We have a small trailer and while I have thought about taking it out in winter, I never have. I thought about maybe just putting in some antifreeze into the takes/pipes...

Pulling a trailer in the snow is stressful, I have done it before and it's not fun. Interesting to see how people make this work, though..


----------



## ryannorthcott (Dec 17, 2010)

Fuck yea I've done that a couple times with the family when I was a kid. It's a fun way to go. And yes they have winter-ready RVs of course available. Just gotta find out where to camp and where to park it at the hill and you should be set.


----------



## mojo maestro (Jan 6, 2009)

Had a 31' class C for a few years. I say do it!!! Pay extra for insurance or check your insurance policies. Don't be in a hurry driving. Drive in the best conditions possible. Chains if shitty conditions and you have to drive. Stocked full of food and supplies. You're makin' memories that last a lifetime. Oh....and a couple shovels......for digging out of the parking lot.


----------



## WasabiCanuck (Apr 29, 2015)

mojo maestro said:


> Had a 31' class C for a few years. I say do it!!! Pay extra for insurance or check your insurance policies. Don't be in a hurry driving. Drive in the best conditions possible. Chains if shitty conditions and you have to drive. Stocked full of food and supplies.
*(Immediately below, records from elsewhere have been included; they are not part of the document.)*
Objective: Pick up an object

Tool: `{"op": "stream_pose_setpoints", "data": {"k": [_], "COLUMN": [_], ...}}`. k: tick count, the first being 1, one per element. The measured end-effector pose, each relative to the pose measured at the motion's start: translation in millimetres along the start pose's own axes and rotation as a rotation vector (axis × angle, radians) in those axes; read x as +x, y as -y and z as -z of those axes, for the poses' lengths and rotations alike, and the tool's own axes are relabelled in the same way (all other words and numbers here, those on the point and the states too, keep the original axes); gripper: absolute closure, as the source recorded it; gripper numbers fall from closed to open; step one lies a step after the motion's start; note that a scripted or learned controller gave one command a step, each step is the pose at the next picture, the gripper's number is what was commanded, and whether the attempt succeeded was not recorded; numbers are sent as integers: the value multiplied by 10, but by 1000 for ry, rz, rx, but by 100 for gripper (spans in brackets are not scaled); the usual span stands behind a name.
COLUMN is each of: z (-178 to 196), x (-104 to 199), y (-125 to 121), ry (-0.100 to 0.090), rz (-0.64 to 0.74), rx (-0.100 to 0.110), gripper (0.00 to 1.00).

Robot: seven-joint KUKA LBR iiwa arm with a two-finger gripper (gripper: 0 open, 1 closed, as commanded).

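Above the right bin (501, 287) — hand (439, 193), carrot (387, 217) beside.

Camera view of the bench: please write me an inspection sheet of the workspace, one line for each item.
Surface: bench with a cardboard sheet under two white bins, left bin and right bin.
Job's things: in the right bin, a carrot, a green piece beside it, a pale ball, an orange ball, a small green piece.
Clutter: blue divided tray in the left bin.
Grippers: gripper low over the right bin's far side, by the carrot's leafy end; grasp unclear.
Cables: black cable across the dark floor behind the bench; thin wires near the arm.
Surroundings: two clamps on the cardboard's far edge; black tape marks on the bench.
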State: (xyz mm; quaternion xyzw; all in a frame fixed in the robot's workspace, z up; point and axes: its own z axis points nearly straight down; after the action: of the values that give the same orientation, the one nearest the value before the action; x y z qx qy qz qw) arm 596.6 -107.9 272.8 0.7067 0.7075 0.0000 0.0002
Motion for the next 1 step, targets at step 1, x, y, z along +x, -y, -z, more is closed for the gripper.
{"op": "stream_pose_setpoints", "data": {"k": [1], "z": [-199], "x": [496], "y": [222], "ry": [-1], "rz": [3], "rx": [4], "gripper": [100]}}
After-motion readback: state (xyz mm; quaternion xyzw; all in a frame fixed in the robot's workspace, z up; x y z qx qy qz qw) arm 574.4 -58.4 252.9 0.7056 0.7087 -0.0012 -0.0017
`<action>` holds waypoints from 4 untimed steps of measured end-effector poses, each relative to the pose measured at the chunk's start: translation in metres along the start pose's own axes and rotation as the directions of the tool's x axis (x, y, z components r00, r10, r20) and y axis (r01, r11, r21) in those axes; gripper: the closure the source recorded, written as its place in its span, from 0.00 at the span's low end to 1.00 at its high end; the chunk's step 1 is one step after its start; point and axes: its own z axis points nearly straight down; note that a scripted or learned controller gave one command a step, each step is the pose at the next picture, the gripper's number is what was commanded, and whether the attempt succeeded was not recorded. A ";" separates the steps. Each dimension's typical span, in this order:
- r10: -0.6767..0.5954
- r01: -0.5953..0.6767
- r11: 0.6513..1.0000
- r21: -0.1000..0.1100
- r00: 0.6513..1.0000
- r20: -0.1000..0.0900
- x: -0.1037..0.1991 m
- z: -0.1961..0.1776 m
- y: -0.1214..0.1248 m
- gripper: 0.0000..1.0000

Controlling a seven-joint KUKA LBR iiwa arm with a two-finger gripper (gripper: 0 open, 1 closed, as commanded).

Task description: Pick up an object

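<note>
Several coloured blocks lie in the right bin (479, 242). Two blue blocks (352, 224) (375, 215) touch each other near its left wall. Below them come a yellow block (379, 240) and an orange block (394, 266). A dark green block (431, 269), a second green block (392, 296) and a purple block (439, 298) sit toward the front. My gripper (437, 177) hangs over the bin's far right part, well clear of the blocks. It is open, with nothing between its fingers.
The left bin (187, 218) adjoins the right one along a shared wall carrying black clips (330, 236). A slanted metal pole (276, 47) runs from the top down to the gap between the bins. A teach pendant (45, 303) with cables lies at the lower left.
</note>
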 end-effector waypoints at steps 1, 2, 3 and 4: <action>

You're makin' memories that last a lifetime. Oh....and a couple shovels......for digging out of the parking lot.


Those are excellent tips. :thumbsup: I am definitly doing this when the kids are a little older.


----------



## Robbo99 (Sep 2, 2013)

the downside of multi-resort trips is you can't benefit from a season pass, obvs.

somehow i just cant justify being raped on the day ticket rate.


----------



## Argo (Feb 25, 2010)

Epic pass and/or Mountain collective would work just fine.


----------



## PlanB (Nov 21, 2014)

I have done this in the past with a few buddies, long story short, great experience overall and well worth it for the memories, but in hindsight I don't believe we saved much if any money vs searching out budget lodging. Gasoline was a total drain on our budget and we encountered several places that didn't allow overnight parking on the hill so it defeated the whole idea.


----------



## mojo maestro (Jan 6, 2009)

PlanB said:


> I have done this in the past with a few buddies, long story short, great experience overall and well worth it for the memories, but in hindsight I don't believe we saved much if any money vs searching out budget lodging. Gasoline was a total drain on our budget and we encountered several places that didn't allow overnight parking on the hill so it defeated the whole idea.


I've found if you talk to the parking lot "plow crew" and are willing to move your vehicle in the middle of the night.......some will let it slide. A 12 pack of the local brew can't hurt either. They don't want to dodge parked vehicles. Wait till they start clearing the lot and move your rig to a spot they've already cleared.......easy.


----------